Divorce is never easy on the heart or the mind. Whether the decision to divorce was mutual or not, it’s an emotionally-charged process that can make you feel as if you are spinning out of control. And adding the stress of immigration status to the mix only serves to further complicate the matter.
But, for immigrants and citizens alike, divorce is a common reality—nearly 50 percent of marriages end in divorce. As one of Cleveland’s most compassionate divorce attorneys, my job goes deeper than just guiding clients through the legal process of divorce. It’s also my job to help clients deal with the emotional stress that goes hand-in-hand with divorce.
Here are the top 10 pieces of advice that I give clients as they navigate the emotional chaos of divorce:
1. Find support. Recognizing and managing your emotional needs is a huge step in minimizing the stress that divorce can cause. Joining a sport group will enable you to enjoy the company of others who are going through exactly what you’re going through. Knowing that you’re not alone, and having an outlet to discuss unfamiliar and uncomfortable feelings, is one of the best therapies available!
2. Get active. There is no better reliever of stress than a good workout. Exercise is scientifically proven to promote the production of “feel good” hormones, such as serotonin and dopamine. Exercise will help you even out mood swings and release pent up tension or aggression. Going for a walk, taking up cycling, or even enrolling in a boxing class can do your body and mind a whole lot of good!
3. Accept the things you cannot change. I know, this is much easier said than done. But when it comes to divorce, there is only so much that you or I can control. When you dwell on things that you can’t do anything about, you’ll only serve to increase your stress and anxiety levels. Do your best to take a deep breath, and let go of what you can’t control…
4. Set realistic expectations. Expect the least and hope for the best—be prepared for the worst-case scenario. Yes, as a divorce attorney I work very hard to get my clients a best-case scenario outcome…but expecting a best-case scenario outcome will prevent you from being able to handle end results that are less than ideal.
5. Think before you act. During a divorce—especially one where immigration status is on the line—even the smallest decision can impact the outcome of your case. Yes, divorce is emotional. Yes, you want to get through this messy chapter of your life as quickly as possible. But please, talk to your divorce attorney or another trusted professional before making big decisions—or even small ones. You never know how that seemingly inconsequential action could derail your entire divorce case!
6. Feel your feelings. It’s normal to feel highs and lows as you go through the process of divorce. Try to accept and acknowledge your feelings—meet and greet them as friends, and then send them on their way. Don’t try to shut your emotions down by adding alcohol or other substances to the mix.
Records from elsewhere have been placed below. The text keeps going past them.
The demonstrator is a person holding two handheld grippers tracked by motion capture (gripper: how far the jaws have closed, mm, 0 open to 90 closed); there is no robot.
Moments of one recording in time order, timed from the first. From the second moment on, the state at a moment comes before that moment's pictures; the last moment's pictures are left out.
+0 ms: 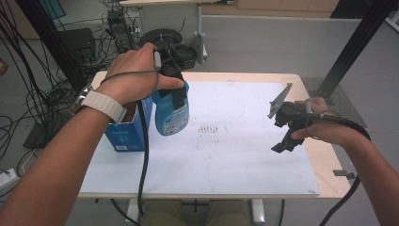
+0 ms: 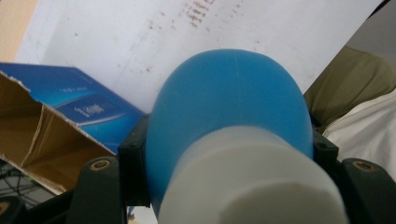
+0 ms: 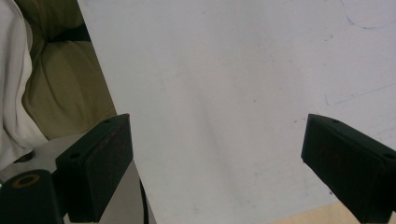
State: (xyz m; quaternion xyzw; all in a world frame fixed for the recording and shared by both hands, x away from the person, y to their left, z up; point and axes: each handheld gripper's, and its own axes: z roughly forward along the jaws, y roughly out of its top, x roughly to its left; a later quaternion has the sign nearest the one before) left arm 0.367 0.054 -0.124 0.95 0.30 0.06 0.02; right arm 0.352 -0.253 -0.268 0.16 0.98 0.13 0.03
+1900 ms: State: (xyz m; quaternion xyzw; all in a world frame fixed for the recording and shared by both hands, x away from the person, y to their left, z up) left arm 0.426 0.143 -0.067 0.81 0.59 0.05 0.02; right arm 0.375 -0.258 -0.264 0.16 0.98 0.11 0.03
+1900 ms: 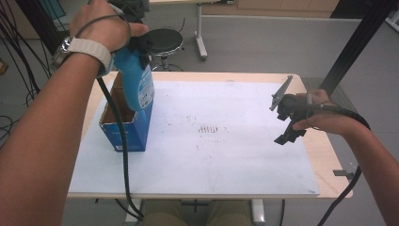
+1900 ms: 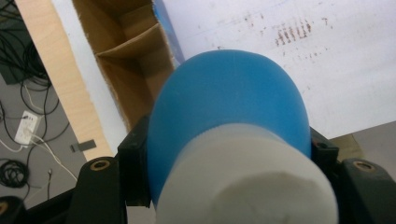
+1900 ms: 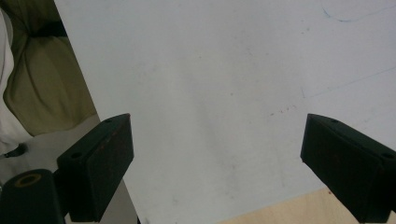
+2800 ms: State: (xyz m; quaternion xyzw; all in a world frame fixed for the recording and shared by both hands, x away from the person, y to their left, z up) left arm 0.454 0.194 -0.082 0.76 0.65 0.07 0.02; right arm 0.393 -0.252 -0.268 0.16 0.98 0.11 0.02
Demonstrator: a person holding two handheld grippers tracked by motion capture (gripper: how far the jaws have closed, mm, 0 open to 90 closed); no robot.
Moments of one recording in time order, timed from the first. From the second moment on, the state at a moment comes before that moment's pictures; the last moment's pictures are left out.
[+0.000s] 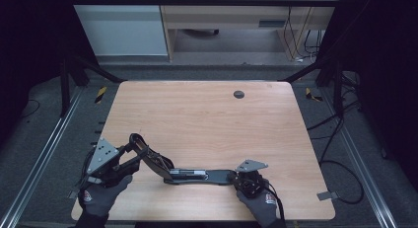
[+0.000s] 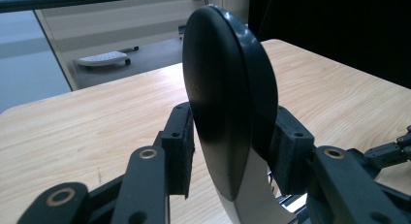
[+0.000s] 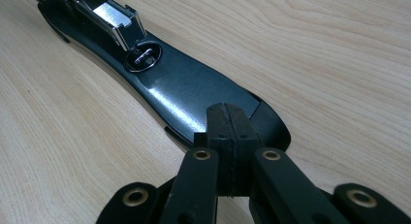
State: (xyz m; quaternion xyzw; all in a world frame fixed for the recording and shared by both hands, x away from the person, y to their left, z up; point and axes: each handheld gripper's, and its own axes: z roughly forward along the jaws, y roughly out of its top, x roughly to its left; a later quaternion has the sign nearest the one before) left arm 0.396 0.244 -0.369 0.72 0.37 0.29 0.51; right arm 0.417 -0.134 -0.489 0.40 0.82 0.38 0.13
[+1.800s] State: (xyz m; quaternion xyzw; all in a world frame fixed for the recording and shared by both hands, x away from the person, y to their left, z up) left arm 0.398 0.186 -0.362 0.75 0.31 0.33 0.48; right arm 0.418 -0.135 -0.490 0.40 0.82 0.39 0.13
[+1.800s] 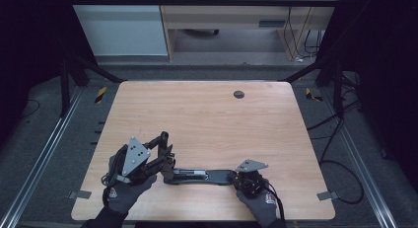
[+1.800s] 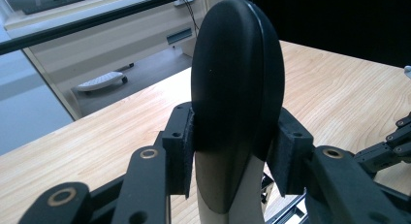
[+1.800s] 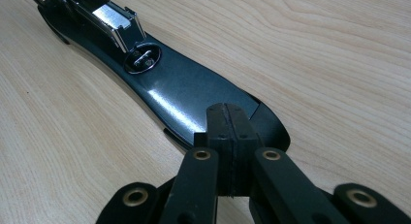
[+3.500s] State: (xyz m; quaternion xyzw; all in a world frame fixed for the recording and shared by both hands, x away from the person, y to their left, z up) left arm 0.399 0.131 -0.371 0.79 0.24 0.36 0.44; right arm 0.418 -0.134 -0.491 0.40 0.82 0.39 0.14
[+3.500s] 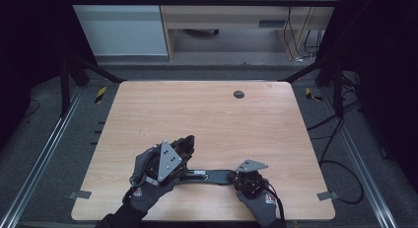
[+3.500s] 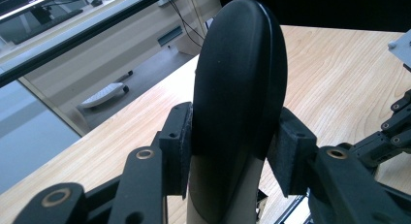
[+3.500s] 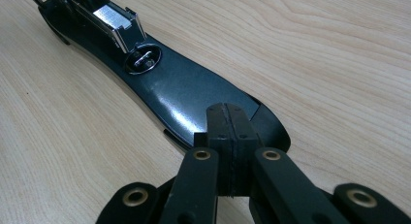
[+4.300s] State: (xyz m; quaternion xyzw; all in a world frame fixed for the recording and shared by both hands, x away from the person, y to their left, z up) left arm 0.399 0.103 -0.382 0.80 0.21 0.37 0.41; right arm 0.417 -0.134 -0.491 0.40 0.82 0.39 0.14
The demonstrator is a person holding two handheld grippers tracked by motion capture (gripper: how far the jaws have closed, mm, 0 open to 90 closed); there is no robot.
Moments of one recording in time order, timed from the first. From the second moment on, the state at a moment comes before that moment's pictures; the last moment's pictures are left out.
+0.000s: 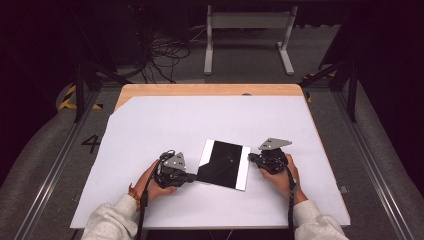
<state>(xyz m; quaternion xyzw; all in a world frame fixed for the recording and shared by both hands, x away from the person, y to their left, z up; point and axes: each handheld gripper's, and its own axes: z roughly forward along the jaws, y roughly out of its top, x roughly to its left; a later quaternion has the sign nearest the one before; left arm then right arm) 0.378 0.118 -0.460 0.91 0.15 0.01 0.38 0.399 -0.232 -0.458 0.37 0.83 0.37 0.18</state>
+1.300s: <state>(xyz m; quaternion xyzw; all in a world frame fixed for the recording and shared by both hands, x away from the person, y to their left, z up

Don’t run. What you’re feeling is normal, and you owe it to yourself to process your emotions now so they don’t creep back into your life and wreak havoc later.
7. Find a hobby. Distract yourself. Join a sports league or a book club, take a cooking class, volunteer. Throw yourself into something—anything—that will distract you from the stress of your divorce in a heathy, productive way.
8. Laugh. Laughter is, after all, the best medicine. Spend time with people who make you smile. See a funny movie. Avoid isolating, or sitting on the pity pot. Just get out and have fun and take your mind off of the grief or pain or stress you are feeling.
9. Allow yourself time and space to heal. It’s okay—and expected—that you will need some time to heal after you go through the process of divorce. Allow yourself to progress through the healing process at your own pace—patiently. Learn from the mistakes that led to your divorce, and resolve to make good judgements in future relationships…once you’re ready, of course!
10. Stay future-minded. You can’t move forward if you’re staring in the rearview mirror. Keep your focus on the future, with just quick glances in the rearview every once in a while, just to make sure the past isn’t creeping up on you. With the end of your marriage comes a whole new world of opportunity. Grab your life by the reigns and charge forward!
In my years of experience as a divorce attorney, I have seen first-hand how the stress of divorce can impact a person’s day-to-day life. I know it’s hard, but this too shall pass. If you follow these ten pieces of advice, you’ll skate through the divorce process much more seamlessly, and come out on top as a stronger, more well-rounded person.